_YOUR GOAL_
Produce a word-for-word copy of the data that follows, excluding images.
···
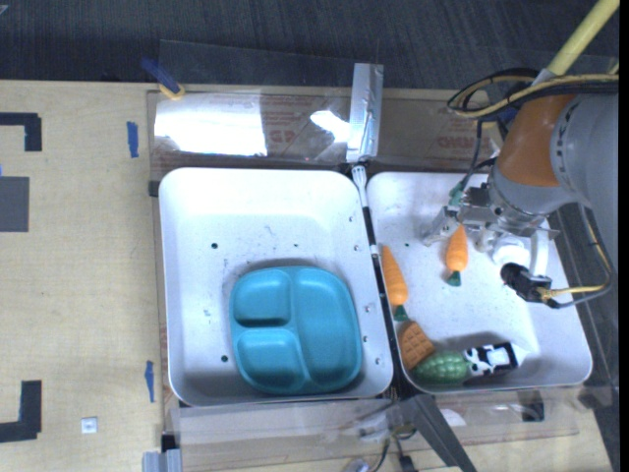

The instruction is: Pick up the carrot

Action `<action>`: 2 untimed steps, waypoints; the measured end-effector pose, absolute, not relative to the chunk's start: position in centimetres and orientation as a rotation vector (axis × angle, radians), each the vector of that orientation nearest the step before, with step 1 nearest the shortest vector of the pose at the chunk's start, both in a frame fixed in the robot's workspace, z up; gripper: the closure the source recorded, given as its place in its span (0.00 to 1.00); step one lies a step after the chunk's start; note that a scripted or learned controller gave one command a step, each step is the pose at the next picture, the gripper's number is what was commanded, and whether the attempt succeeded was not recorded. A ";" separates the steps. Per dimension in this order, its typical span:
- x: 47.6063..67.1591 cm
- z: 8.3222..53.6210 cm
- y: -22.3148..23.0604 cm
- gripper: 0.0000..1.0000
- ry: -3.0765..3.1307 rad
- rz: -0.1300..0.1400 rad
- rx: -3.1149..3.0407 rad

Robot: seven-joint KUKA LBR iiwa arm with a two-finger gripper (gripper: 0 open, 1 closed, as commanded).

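Note:
A small orange carrot [456, 252] with a green tip pointing down hangs in the right bin [565, 357], its upper end between the fingers of my gripper [458, 232]. The gripper is shut on that carrot, over the bin's upper middle. A second orange carrot [393, 277] lies along the bin's left wall, apart from the gripper and to its lower left.
At the right bin's front lie an orange textured toy [415, 342], a green bumpy toy [440, 368] and a black-and-white item [489, 358]. The left bin [197, 214] holds a blue divided plate [295, 328]. A foil-covered divider [364, 116] stands behind the bins.

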State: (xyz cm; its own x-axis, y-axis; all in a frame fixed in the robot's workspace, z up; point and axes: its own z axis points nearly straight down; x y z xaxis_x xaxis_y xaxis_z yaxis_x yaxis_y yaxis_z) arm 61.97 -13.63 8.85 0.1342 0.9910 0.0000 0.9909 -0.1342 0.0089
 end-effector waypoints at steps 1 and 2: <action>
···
_RESPONSE_
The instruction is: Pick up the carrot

Action `<action>`: 2 untimed steps, waypoints; the measured end-effector pose, absolute, not relative to the chunk's start: position in centimetres and orientation as a rotation vector (axis × angle, radians), each the vector of that orientation nearest the step before, with step 1 nearest the shortest vector of the pose at the chunk's start, both in a frame fixed in the robot's workspace, z up; gripper: the closure the source recorded, given as its place in its span (0.00 to 1.00); step one lies a step after the chunk's start; note that a scripted or learned controller gave one command a step, each step is the pose at the next picture, the gripper's number is what was commanded, and whether the attempt succeeded was not recorded. A ";" separates the steps. Per dimension in this order, its typical span:
- x: 47.6063..67.1591 cm
- z: 8.3222..53.6210 cm
- y: -22.3148..23.0604 cm
- gripper: 0.0000..1.0000
- ry: -3.0765..3.1307 rad
- rz: -0.1300..0.1400 rad
- rx: -3.1149..3.0407 rad

Robot: seven-joint KUKA LBR iiwa arm with a two-finger gripper (gripper: 0 open, 1 closed, as commanded).

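Note:
A small orange carrot [456, 252] with a green tip pointing down hangs in the right bin [565, 357], its upper end between the fingers of my gripper [458, 232]. The gripper is shut on that carrot, over the bin's upper middle. A second orange carrot [393, 277] lies along the bin's left wall, apart from the gripper and to its lower left.
At the right bin's front lie an orange textured toy [415, 342], a green bumpy toy [440, 368] and a black-and-white item [489, 358]. The left bin [197, 214] holds a blue divided plate [295, 328]. A foil-covered divider [364, 116] stands behind the bins.
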
State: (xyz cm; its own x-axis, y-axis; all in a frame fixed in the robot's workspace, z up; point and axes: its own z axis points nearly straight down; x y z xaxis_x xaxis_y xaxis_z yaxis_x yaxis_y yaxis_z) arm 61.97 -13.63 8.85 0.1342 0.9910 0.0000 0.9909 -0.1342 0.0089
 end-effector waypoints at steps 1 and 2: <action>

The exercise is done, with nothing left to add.